Requirement
Drop the images, then output the listing exactly.

Stored data
☆ ☆ ☆ ☆
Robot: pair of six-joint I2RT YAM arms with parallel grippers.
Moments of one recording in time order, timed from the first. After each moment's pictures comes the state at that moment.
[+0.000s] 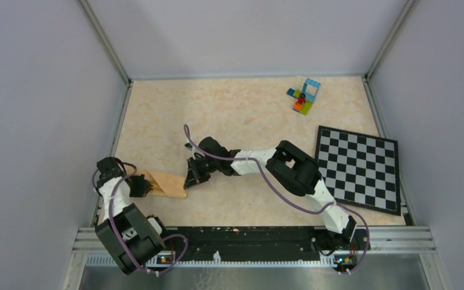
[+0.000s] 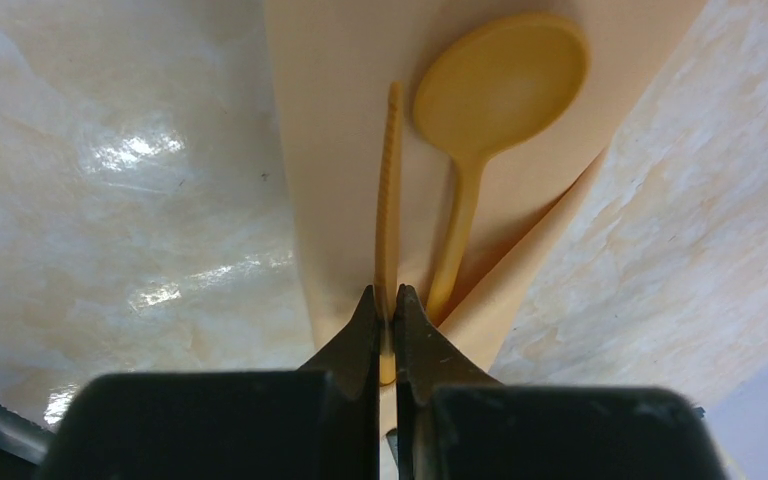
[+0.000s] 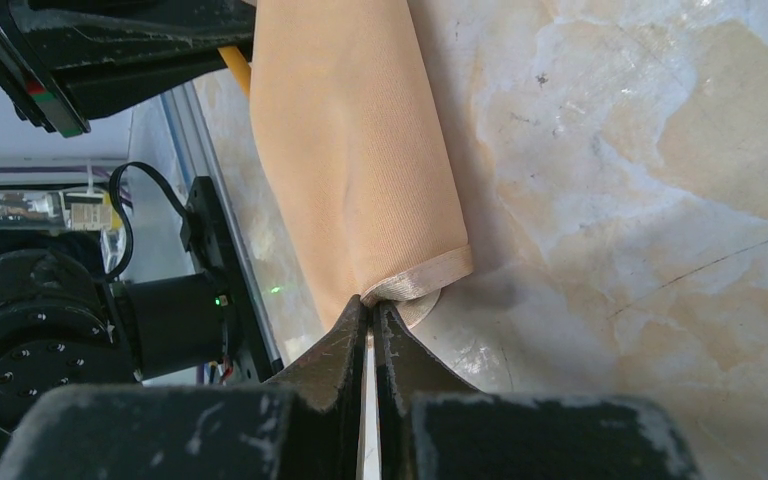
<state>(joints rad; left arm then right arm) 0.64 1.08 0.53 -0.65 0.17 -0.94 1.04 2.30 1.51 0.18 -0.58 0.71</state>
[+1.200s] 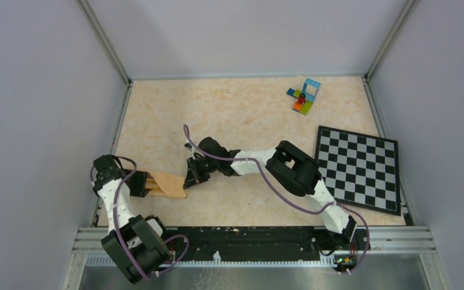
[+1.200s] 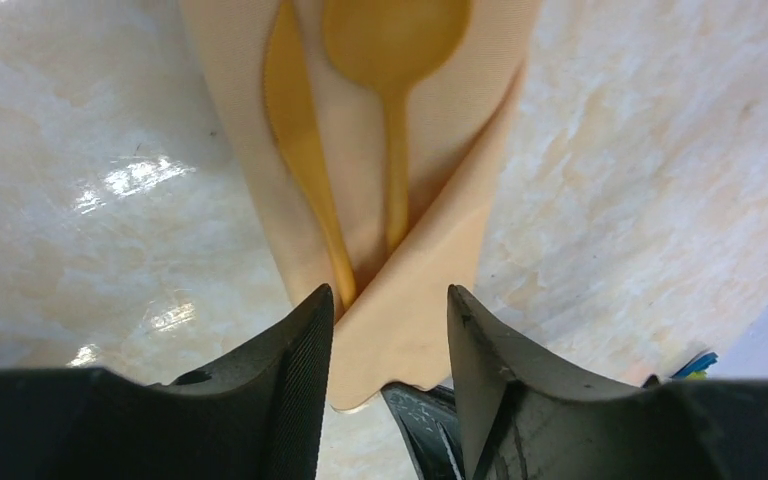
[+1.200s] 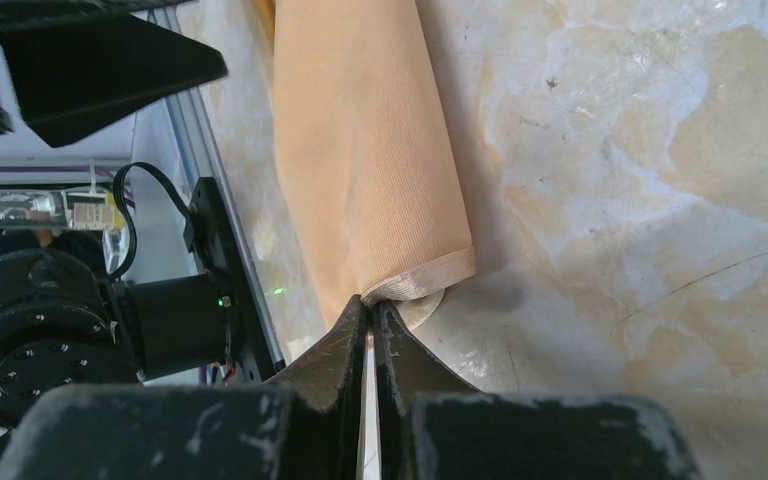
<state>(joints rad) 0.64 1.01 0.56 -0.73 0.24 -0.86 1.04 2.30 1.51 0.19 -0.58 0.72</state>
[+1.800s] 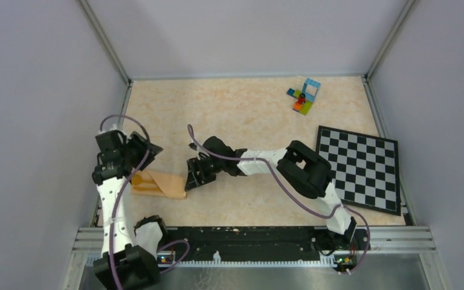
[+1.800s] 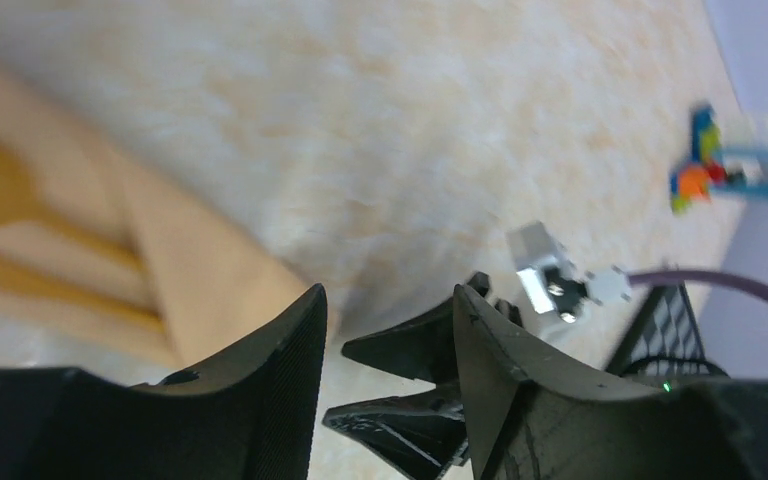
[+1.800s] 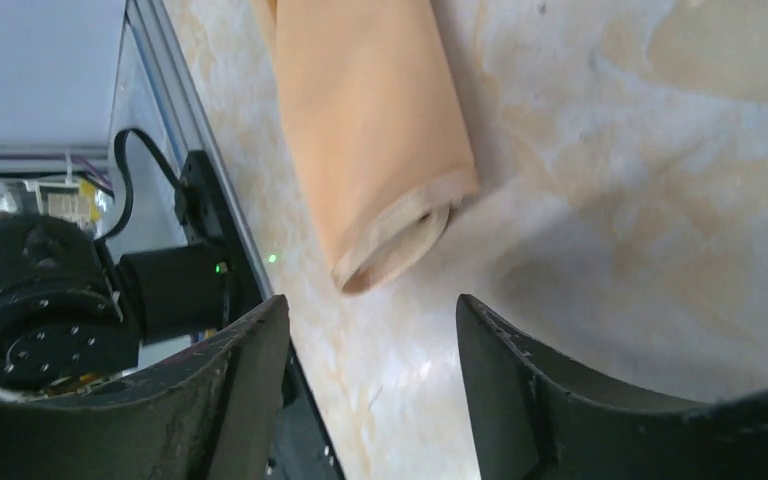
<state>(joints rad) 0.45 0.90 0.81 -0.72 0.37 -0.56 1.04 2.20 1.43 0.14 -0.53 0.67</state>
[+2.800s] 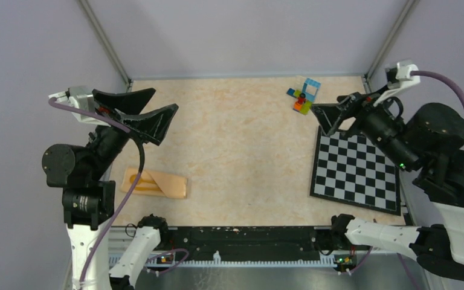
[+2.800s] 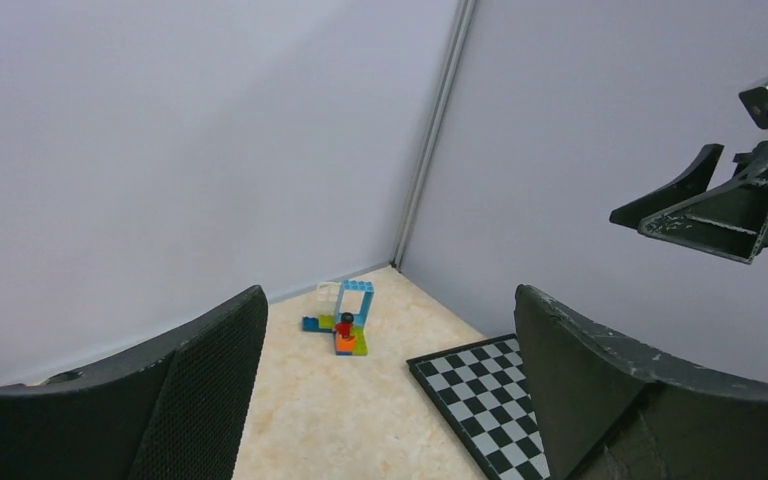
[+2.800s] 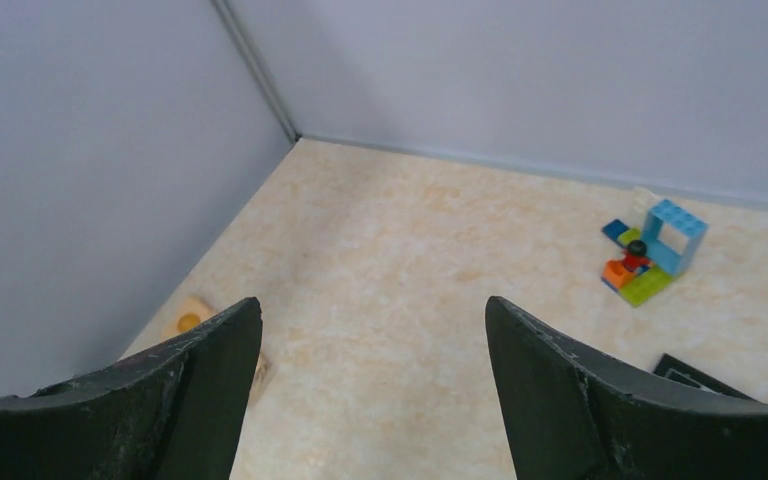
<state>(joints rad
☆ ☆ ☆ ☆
Exercise response
Robot: pair of six-joint I2RT YAM arms with parallel grippers.
Moments of one recording in time order, timed from the first. After each moment's pictures comes the state at that moment.
[+0.000s] 
[+0.000s] 
[+0.000s] 
<state>(joints rad; left arm then right arm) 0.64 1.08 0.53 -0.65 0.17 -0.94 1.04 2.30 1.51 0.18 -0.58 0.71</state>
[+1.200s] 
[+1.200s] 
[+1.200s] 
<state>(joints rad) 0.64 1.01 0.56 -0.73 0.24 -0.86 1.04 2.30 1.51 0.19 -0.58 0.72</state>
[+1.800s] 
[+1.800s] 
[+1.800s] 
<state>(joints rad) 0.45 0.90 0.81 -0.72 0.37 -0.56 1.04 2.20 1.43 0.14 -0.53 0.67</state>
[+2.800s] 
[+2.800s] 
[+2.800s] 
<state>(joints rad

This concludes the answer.